附记5.根据附记4所述的实体多音字消歧方法,其中,所述候选属性的所述表示发音的概率是所述候选属性的属性值为发音的次数与所述候选属性在所述LOD的数据集中的出现总次数的比值。Supplementary Note 5. The method for disambiguating entity polyphonic characters according to Supplementary Note 4, wherein the probability that the said candidate attribute represents pronunciation is the number of times the attribute value of said candidate attribute is pronounced and said candidate attribute is in the The ratio of the total number of occurrences in the data set for the LOD described above.

附记6.根据附记3所述的实体多音字消歧方法,其中,所述至少一个发音提取模板是通过以下方式生成的:Supplementary Note 6. The method for disambiguating entity polyphonic characters according to Supplementary Note 3, wherein the at least one pronunciation extraction template is generated in the following manner:

对于所述LOD的数据集中的包括所述至少一个第一预定属性中的任意第一预定属性的每个实体,根据该实体的所述任意第一预定属性的属性值确定该实体的发音;For each entity in the data set of the LOD that includes any of the at least one first predetermined attribute, determining the pronunciation of the entity based on an attribute value of the entity's any first predetermined attribute;

确定该发音在该实体的包含发音的其他属性的属性值中的出现位置的规律性;以及determining the regularity of occurrences of the utterance in attribute values of other attributes of the entity that contain utterances; and

根据所述LOD的数据集中的包括所述至少一个第一预定属性中的任意第一预定属性的所有实体来自动生成所述至少一个发音提取模板。The at least one pronunciation extraction template is automatically generated according to all entities in the data set of the LOD that include any first predetermined attribute of the at least one first predetermined attribute.

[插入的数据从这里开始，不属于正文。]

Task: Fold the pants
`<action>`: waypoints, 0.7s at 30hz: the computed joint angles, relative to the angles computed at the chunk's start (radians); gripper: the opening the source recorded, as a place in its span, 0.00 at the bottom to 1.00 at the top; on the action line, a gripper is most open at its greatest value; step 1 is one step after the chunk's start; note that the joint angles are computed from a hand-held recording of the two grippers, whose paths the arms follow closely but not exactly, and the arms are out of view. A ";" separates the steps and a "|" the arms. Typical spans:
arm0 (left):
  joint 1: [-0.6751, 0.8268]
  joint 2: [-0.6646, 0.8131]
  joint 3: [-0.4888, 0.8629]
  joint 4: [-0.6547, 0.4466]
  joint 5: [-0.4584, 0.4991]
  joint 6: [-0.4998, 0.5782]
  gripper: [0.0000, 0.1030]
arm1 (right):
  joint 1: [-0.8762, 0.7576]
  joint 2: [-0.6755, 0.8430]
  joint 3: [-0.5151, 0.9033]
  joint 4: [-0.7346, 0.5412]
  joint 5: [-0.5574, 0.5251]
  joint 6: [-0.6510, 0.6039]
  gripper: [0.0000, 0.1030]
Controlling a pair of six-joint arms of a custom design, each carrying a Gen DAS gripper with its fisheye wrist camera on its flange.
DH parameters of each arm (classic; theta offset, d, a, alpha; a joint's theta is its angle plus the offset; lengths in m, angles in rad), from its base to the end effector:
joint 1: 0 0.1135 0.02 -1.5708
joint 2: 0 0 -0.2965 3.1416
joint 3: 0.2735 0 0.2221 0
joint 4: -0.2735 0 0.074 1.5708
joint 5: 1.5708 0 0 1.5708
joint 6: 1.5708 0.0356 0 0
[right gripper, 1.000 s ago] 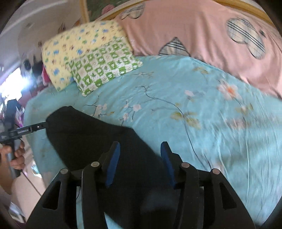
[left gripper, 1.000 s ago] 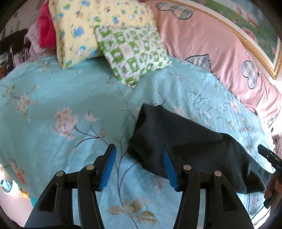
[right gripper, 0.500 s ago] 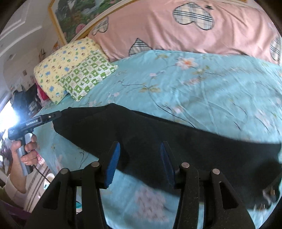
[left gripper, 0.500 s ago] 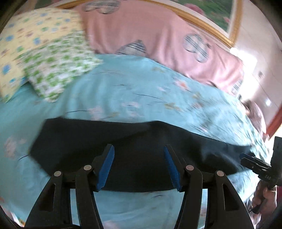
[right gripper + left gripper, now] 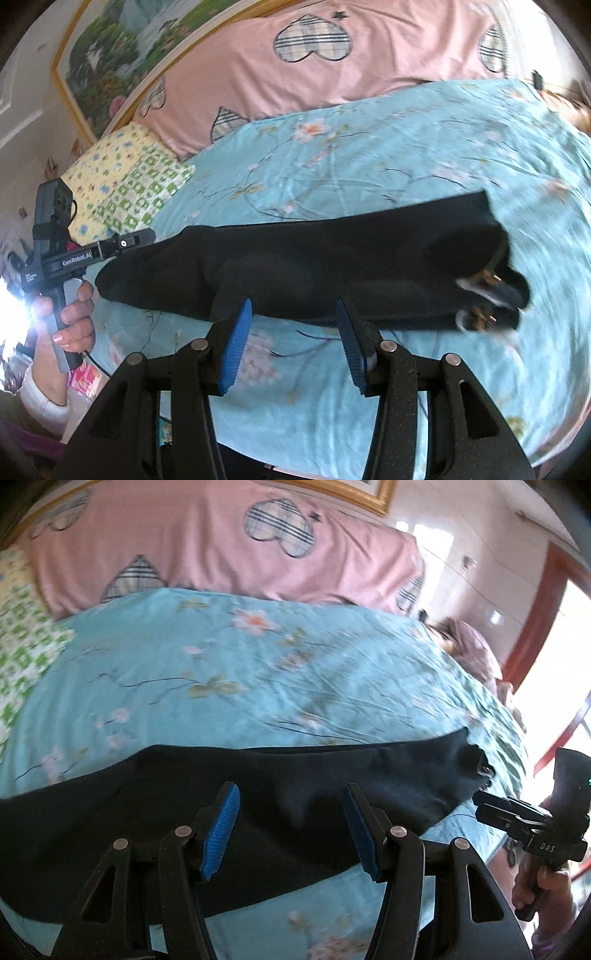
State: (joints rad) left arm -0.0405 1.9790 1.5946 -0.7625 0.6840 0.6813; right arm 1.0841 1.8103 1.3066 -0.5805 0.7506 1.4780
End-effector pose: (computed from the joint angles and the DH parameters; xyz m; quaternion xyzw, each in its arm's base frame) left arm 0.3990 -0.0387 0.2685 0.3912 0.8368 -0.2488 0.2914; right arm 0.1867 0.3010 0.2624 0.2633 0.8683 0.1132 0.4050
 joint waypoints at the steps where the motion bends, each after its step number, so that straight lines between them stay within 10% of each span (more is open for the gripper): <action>1: -0.013 -0.003 -0.003 -0.008 -0.003 0.007 0.57 | 0.007 -0.007 -0.008 -0.005 0.008 0.020 0.48; 21: -0.229 0.006 0.022 -0.065 -0.054 0.047 0.59 | 0.154 -0.089 -0.122 -0.275 0.121 0.555 0.48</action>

附记7.根据附记3所述的实体多音字消歧方法,其中,所述至少一个第一预定属性的属性值和所述至少一个第二预定属性的属性值是字符串类型的属性值。Supplementary Note 7. The method for disambiguation of entity polyphonic characters according to Supplementary Note 3, wherein the attribute value of the at least one first predetermined attribute and the attribute value of the at least one second predetermined attribute are attribute values of the character string type .

附记8.根据附记3所述的实体多音字消歧方法,其中,对于所述至少一个实体中的每个实体:Supplementary Note 8. The method for disambiguating entity polyphonic characters according to Supplementary Note 3, wherein, for each entity in the at least one entity:

如果该实体所链接到的对应实体的属性包含所述至少一个第一预定属性中的一个第一预定属性,则将所述一个第一预定属性的属性值作为该实体的发音;以及If the attribute of the corresponding entity to which the entity is linked includes a first predetermined attribute of the at least one first predetermined attribute, using the attribute value of the one first predetermined attribute as the pronunciation of the entity; and

如果该实体所链接到的对应实体的属性不包含所述至少一个第一预定属性中的任一个第一预定属性,则利用所述至少一个发音提取模板来确定该实体的发音。If the attribute of the corresponding entity to which the entity is linked does not contain any one of the at least one first predetermined attribute, the at least one pronunciation extraction template is used to determine the pronunciation of the entity.

附记9.根据附记8所述的实体多音字消歧方法,其中,利用所述至少一个发音提取模板来确定所述至少一个实体中的一个实体的发音包括:Additional note 9. The method for disambiguating entity polyphonic characters according to additional note 8, wherein, using the at least one pronunciation extraction template to determine the pronunciation of an entity in the at least one entity includes:

利用所述至少一个发音提取模板来匹配所述一个实体所链接到的对应实体的至少一个属性的字符串类型的属性值,并且将所匹配的字符串作为所述一个实体的发音。The at least one pronunciation extraction template is used to match the attribute value of the string type of at least one attribute of the corresponding entity to which the one entity is linked, and the matched string is used as the pronunciation of the one entity.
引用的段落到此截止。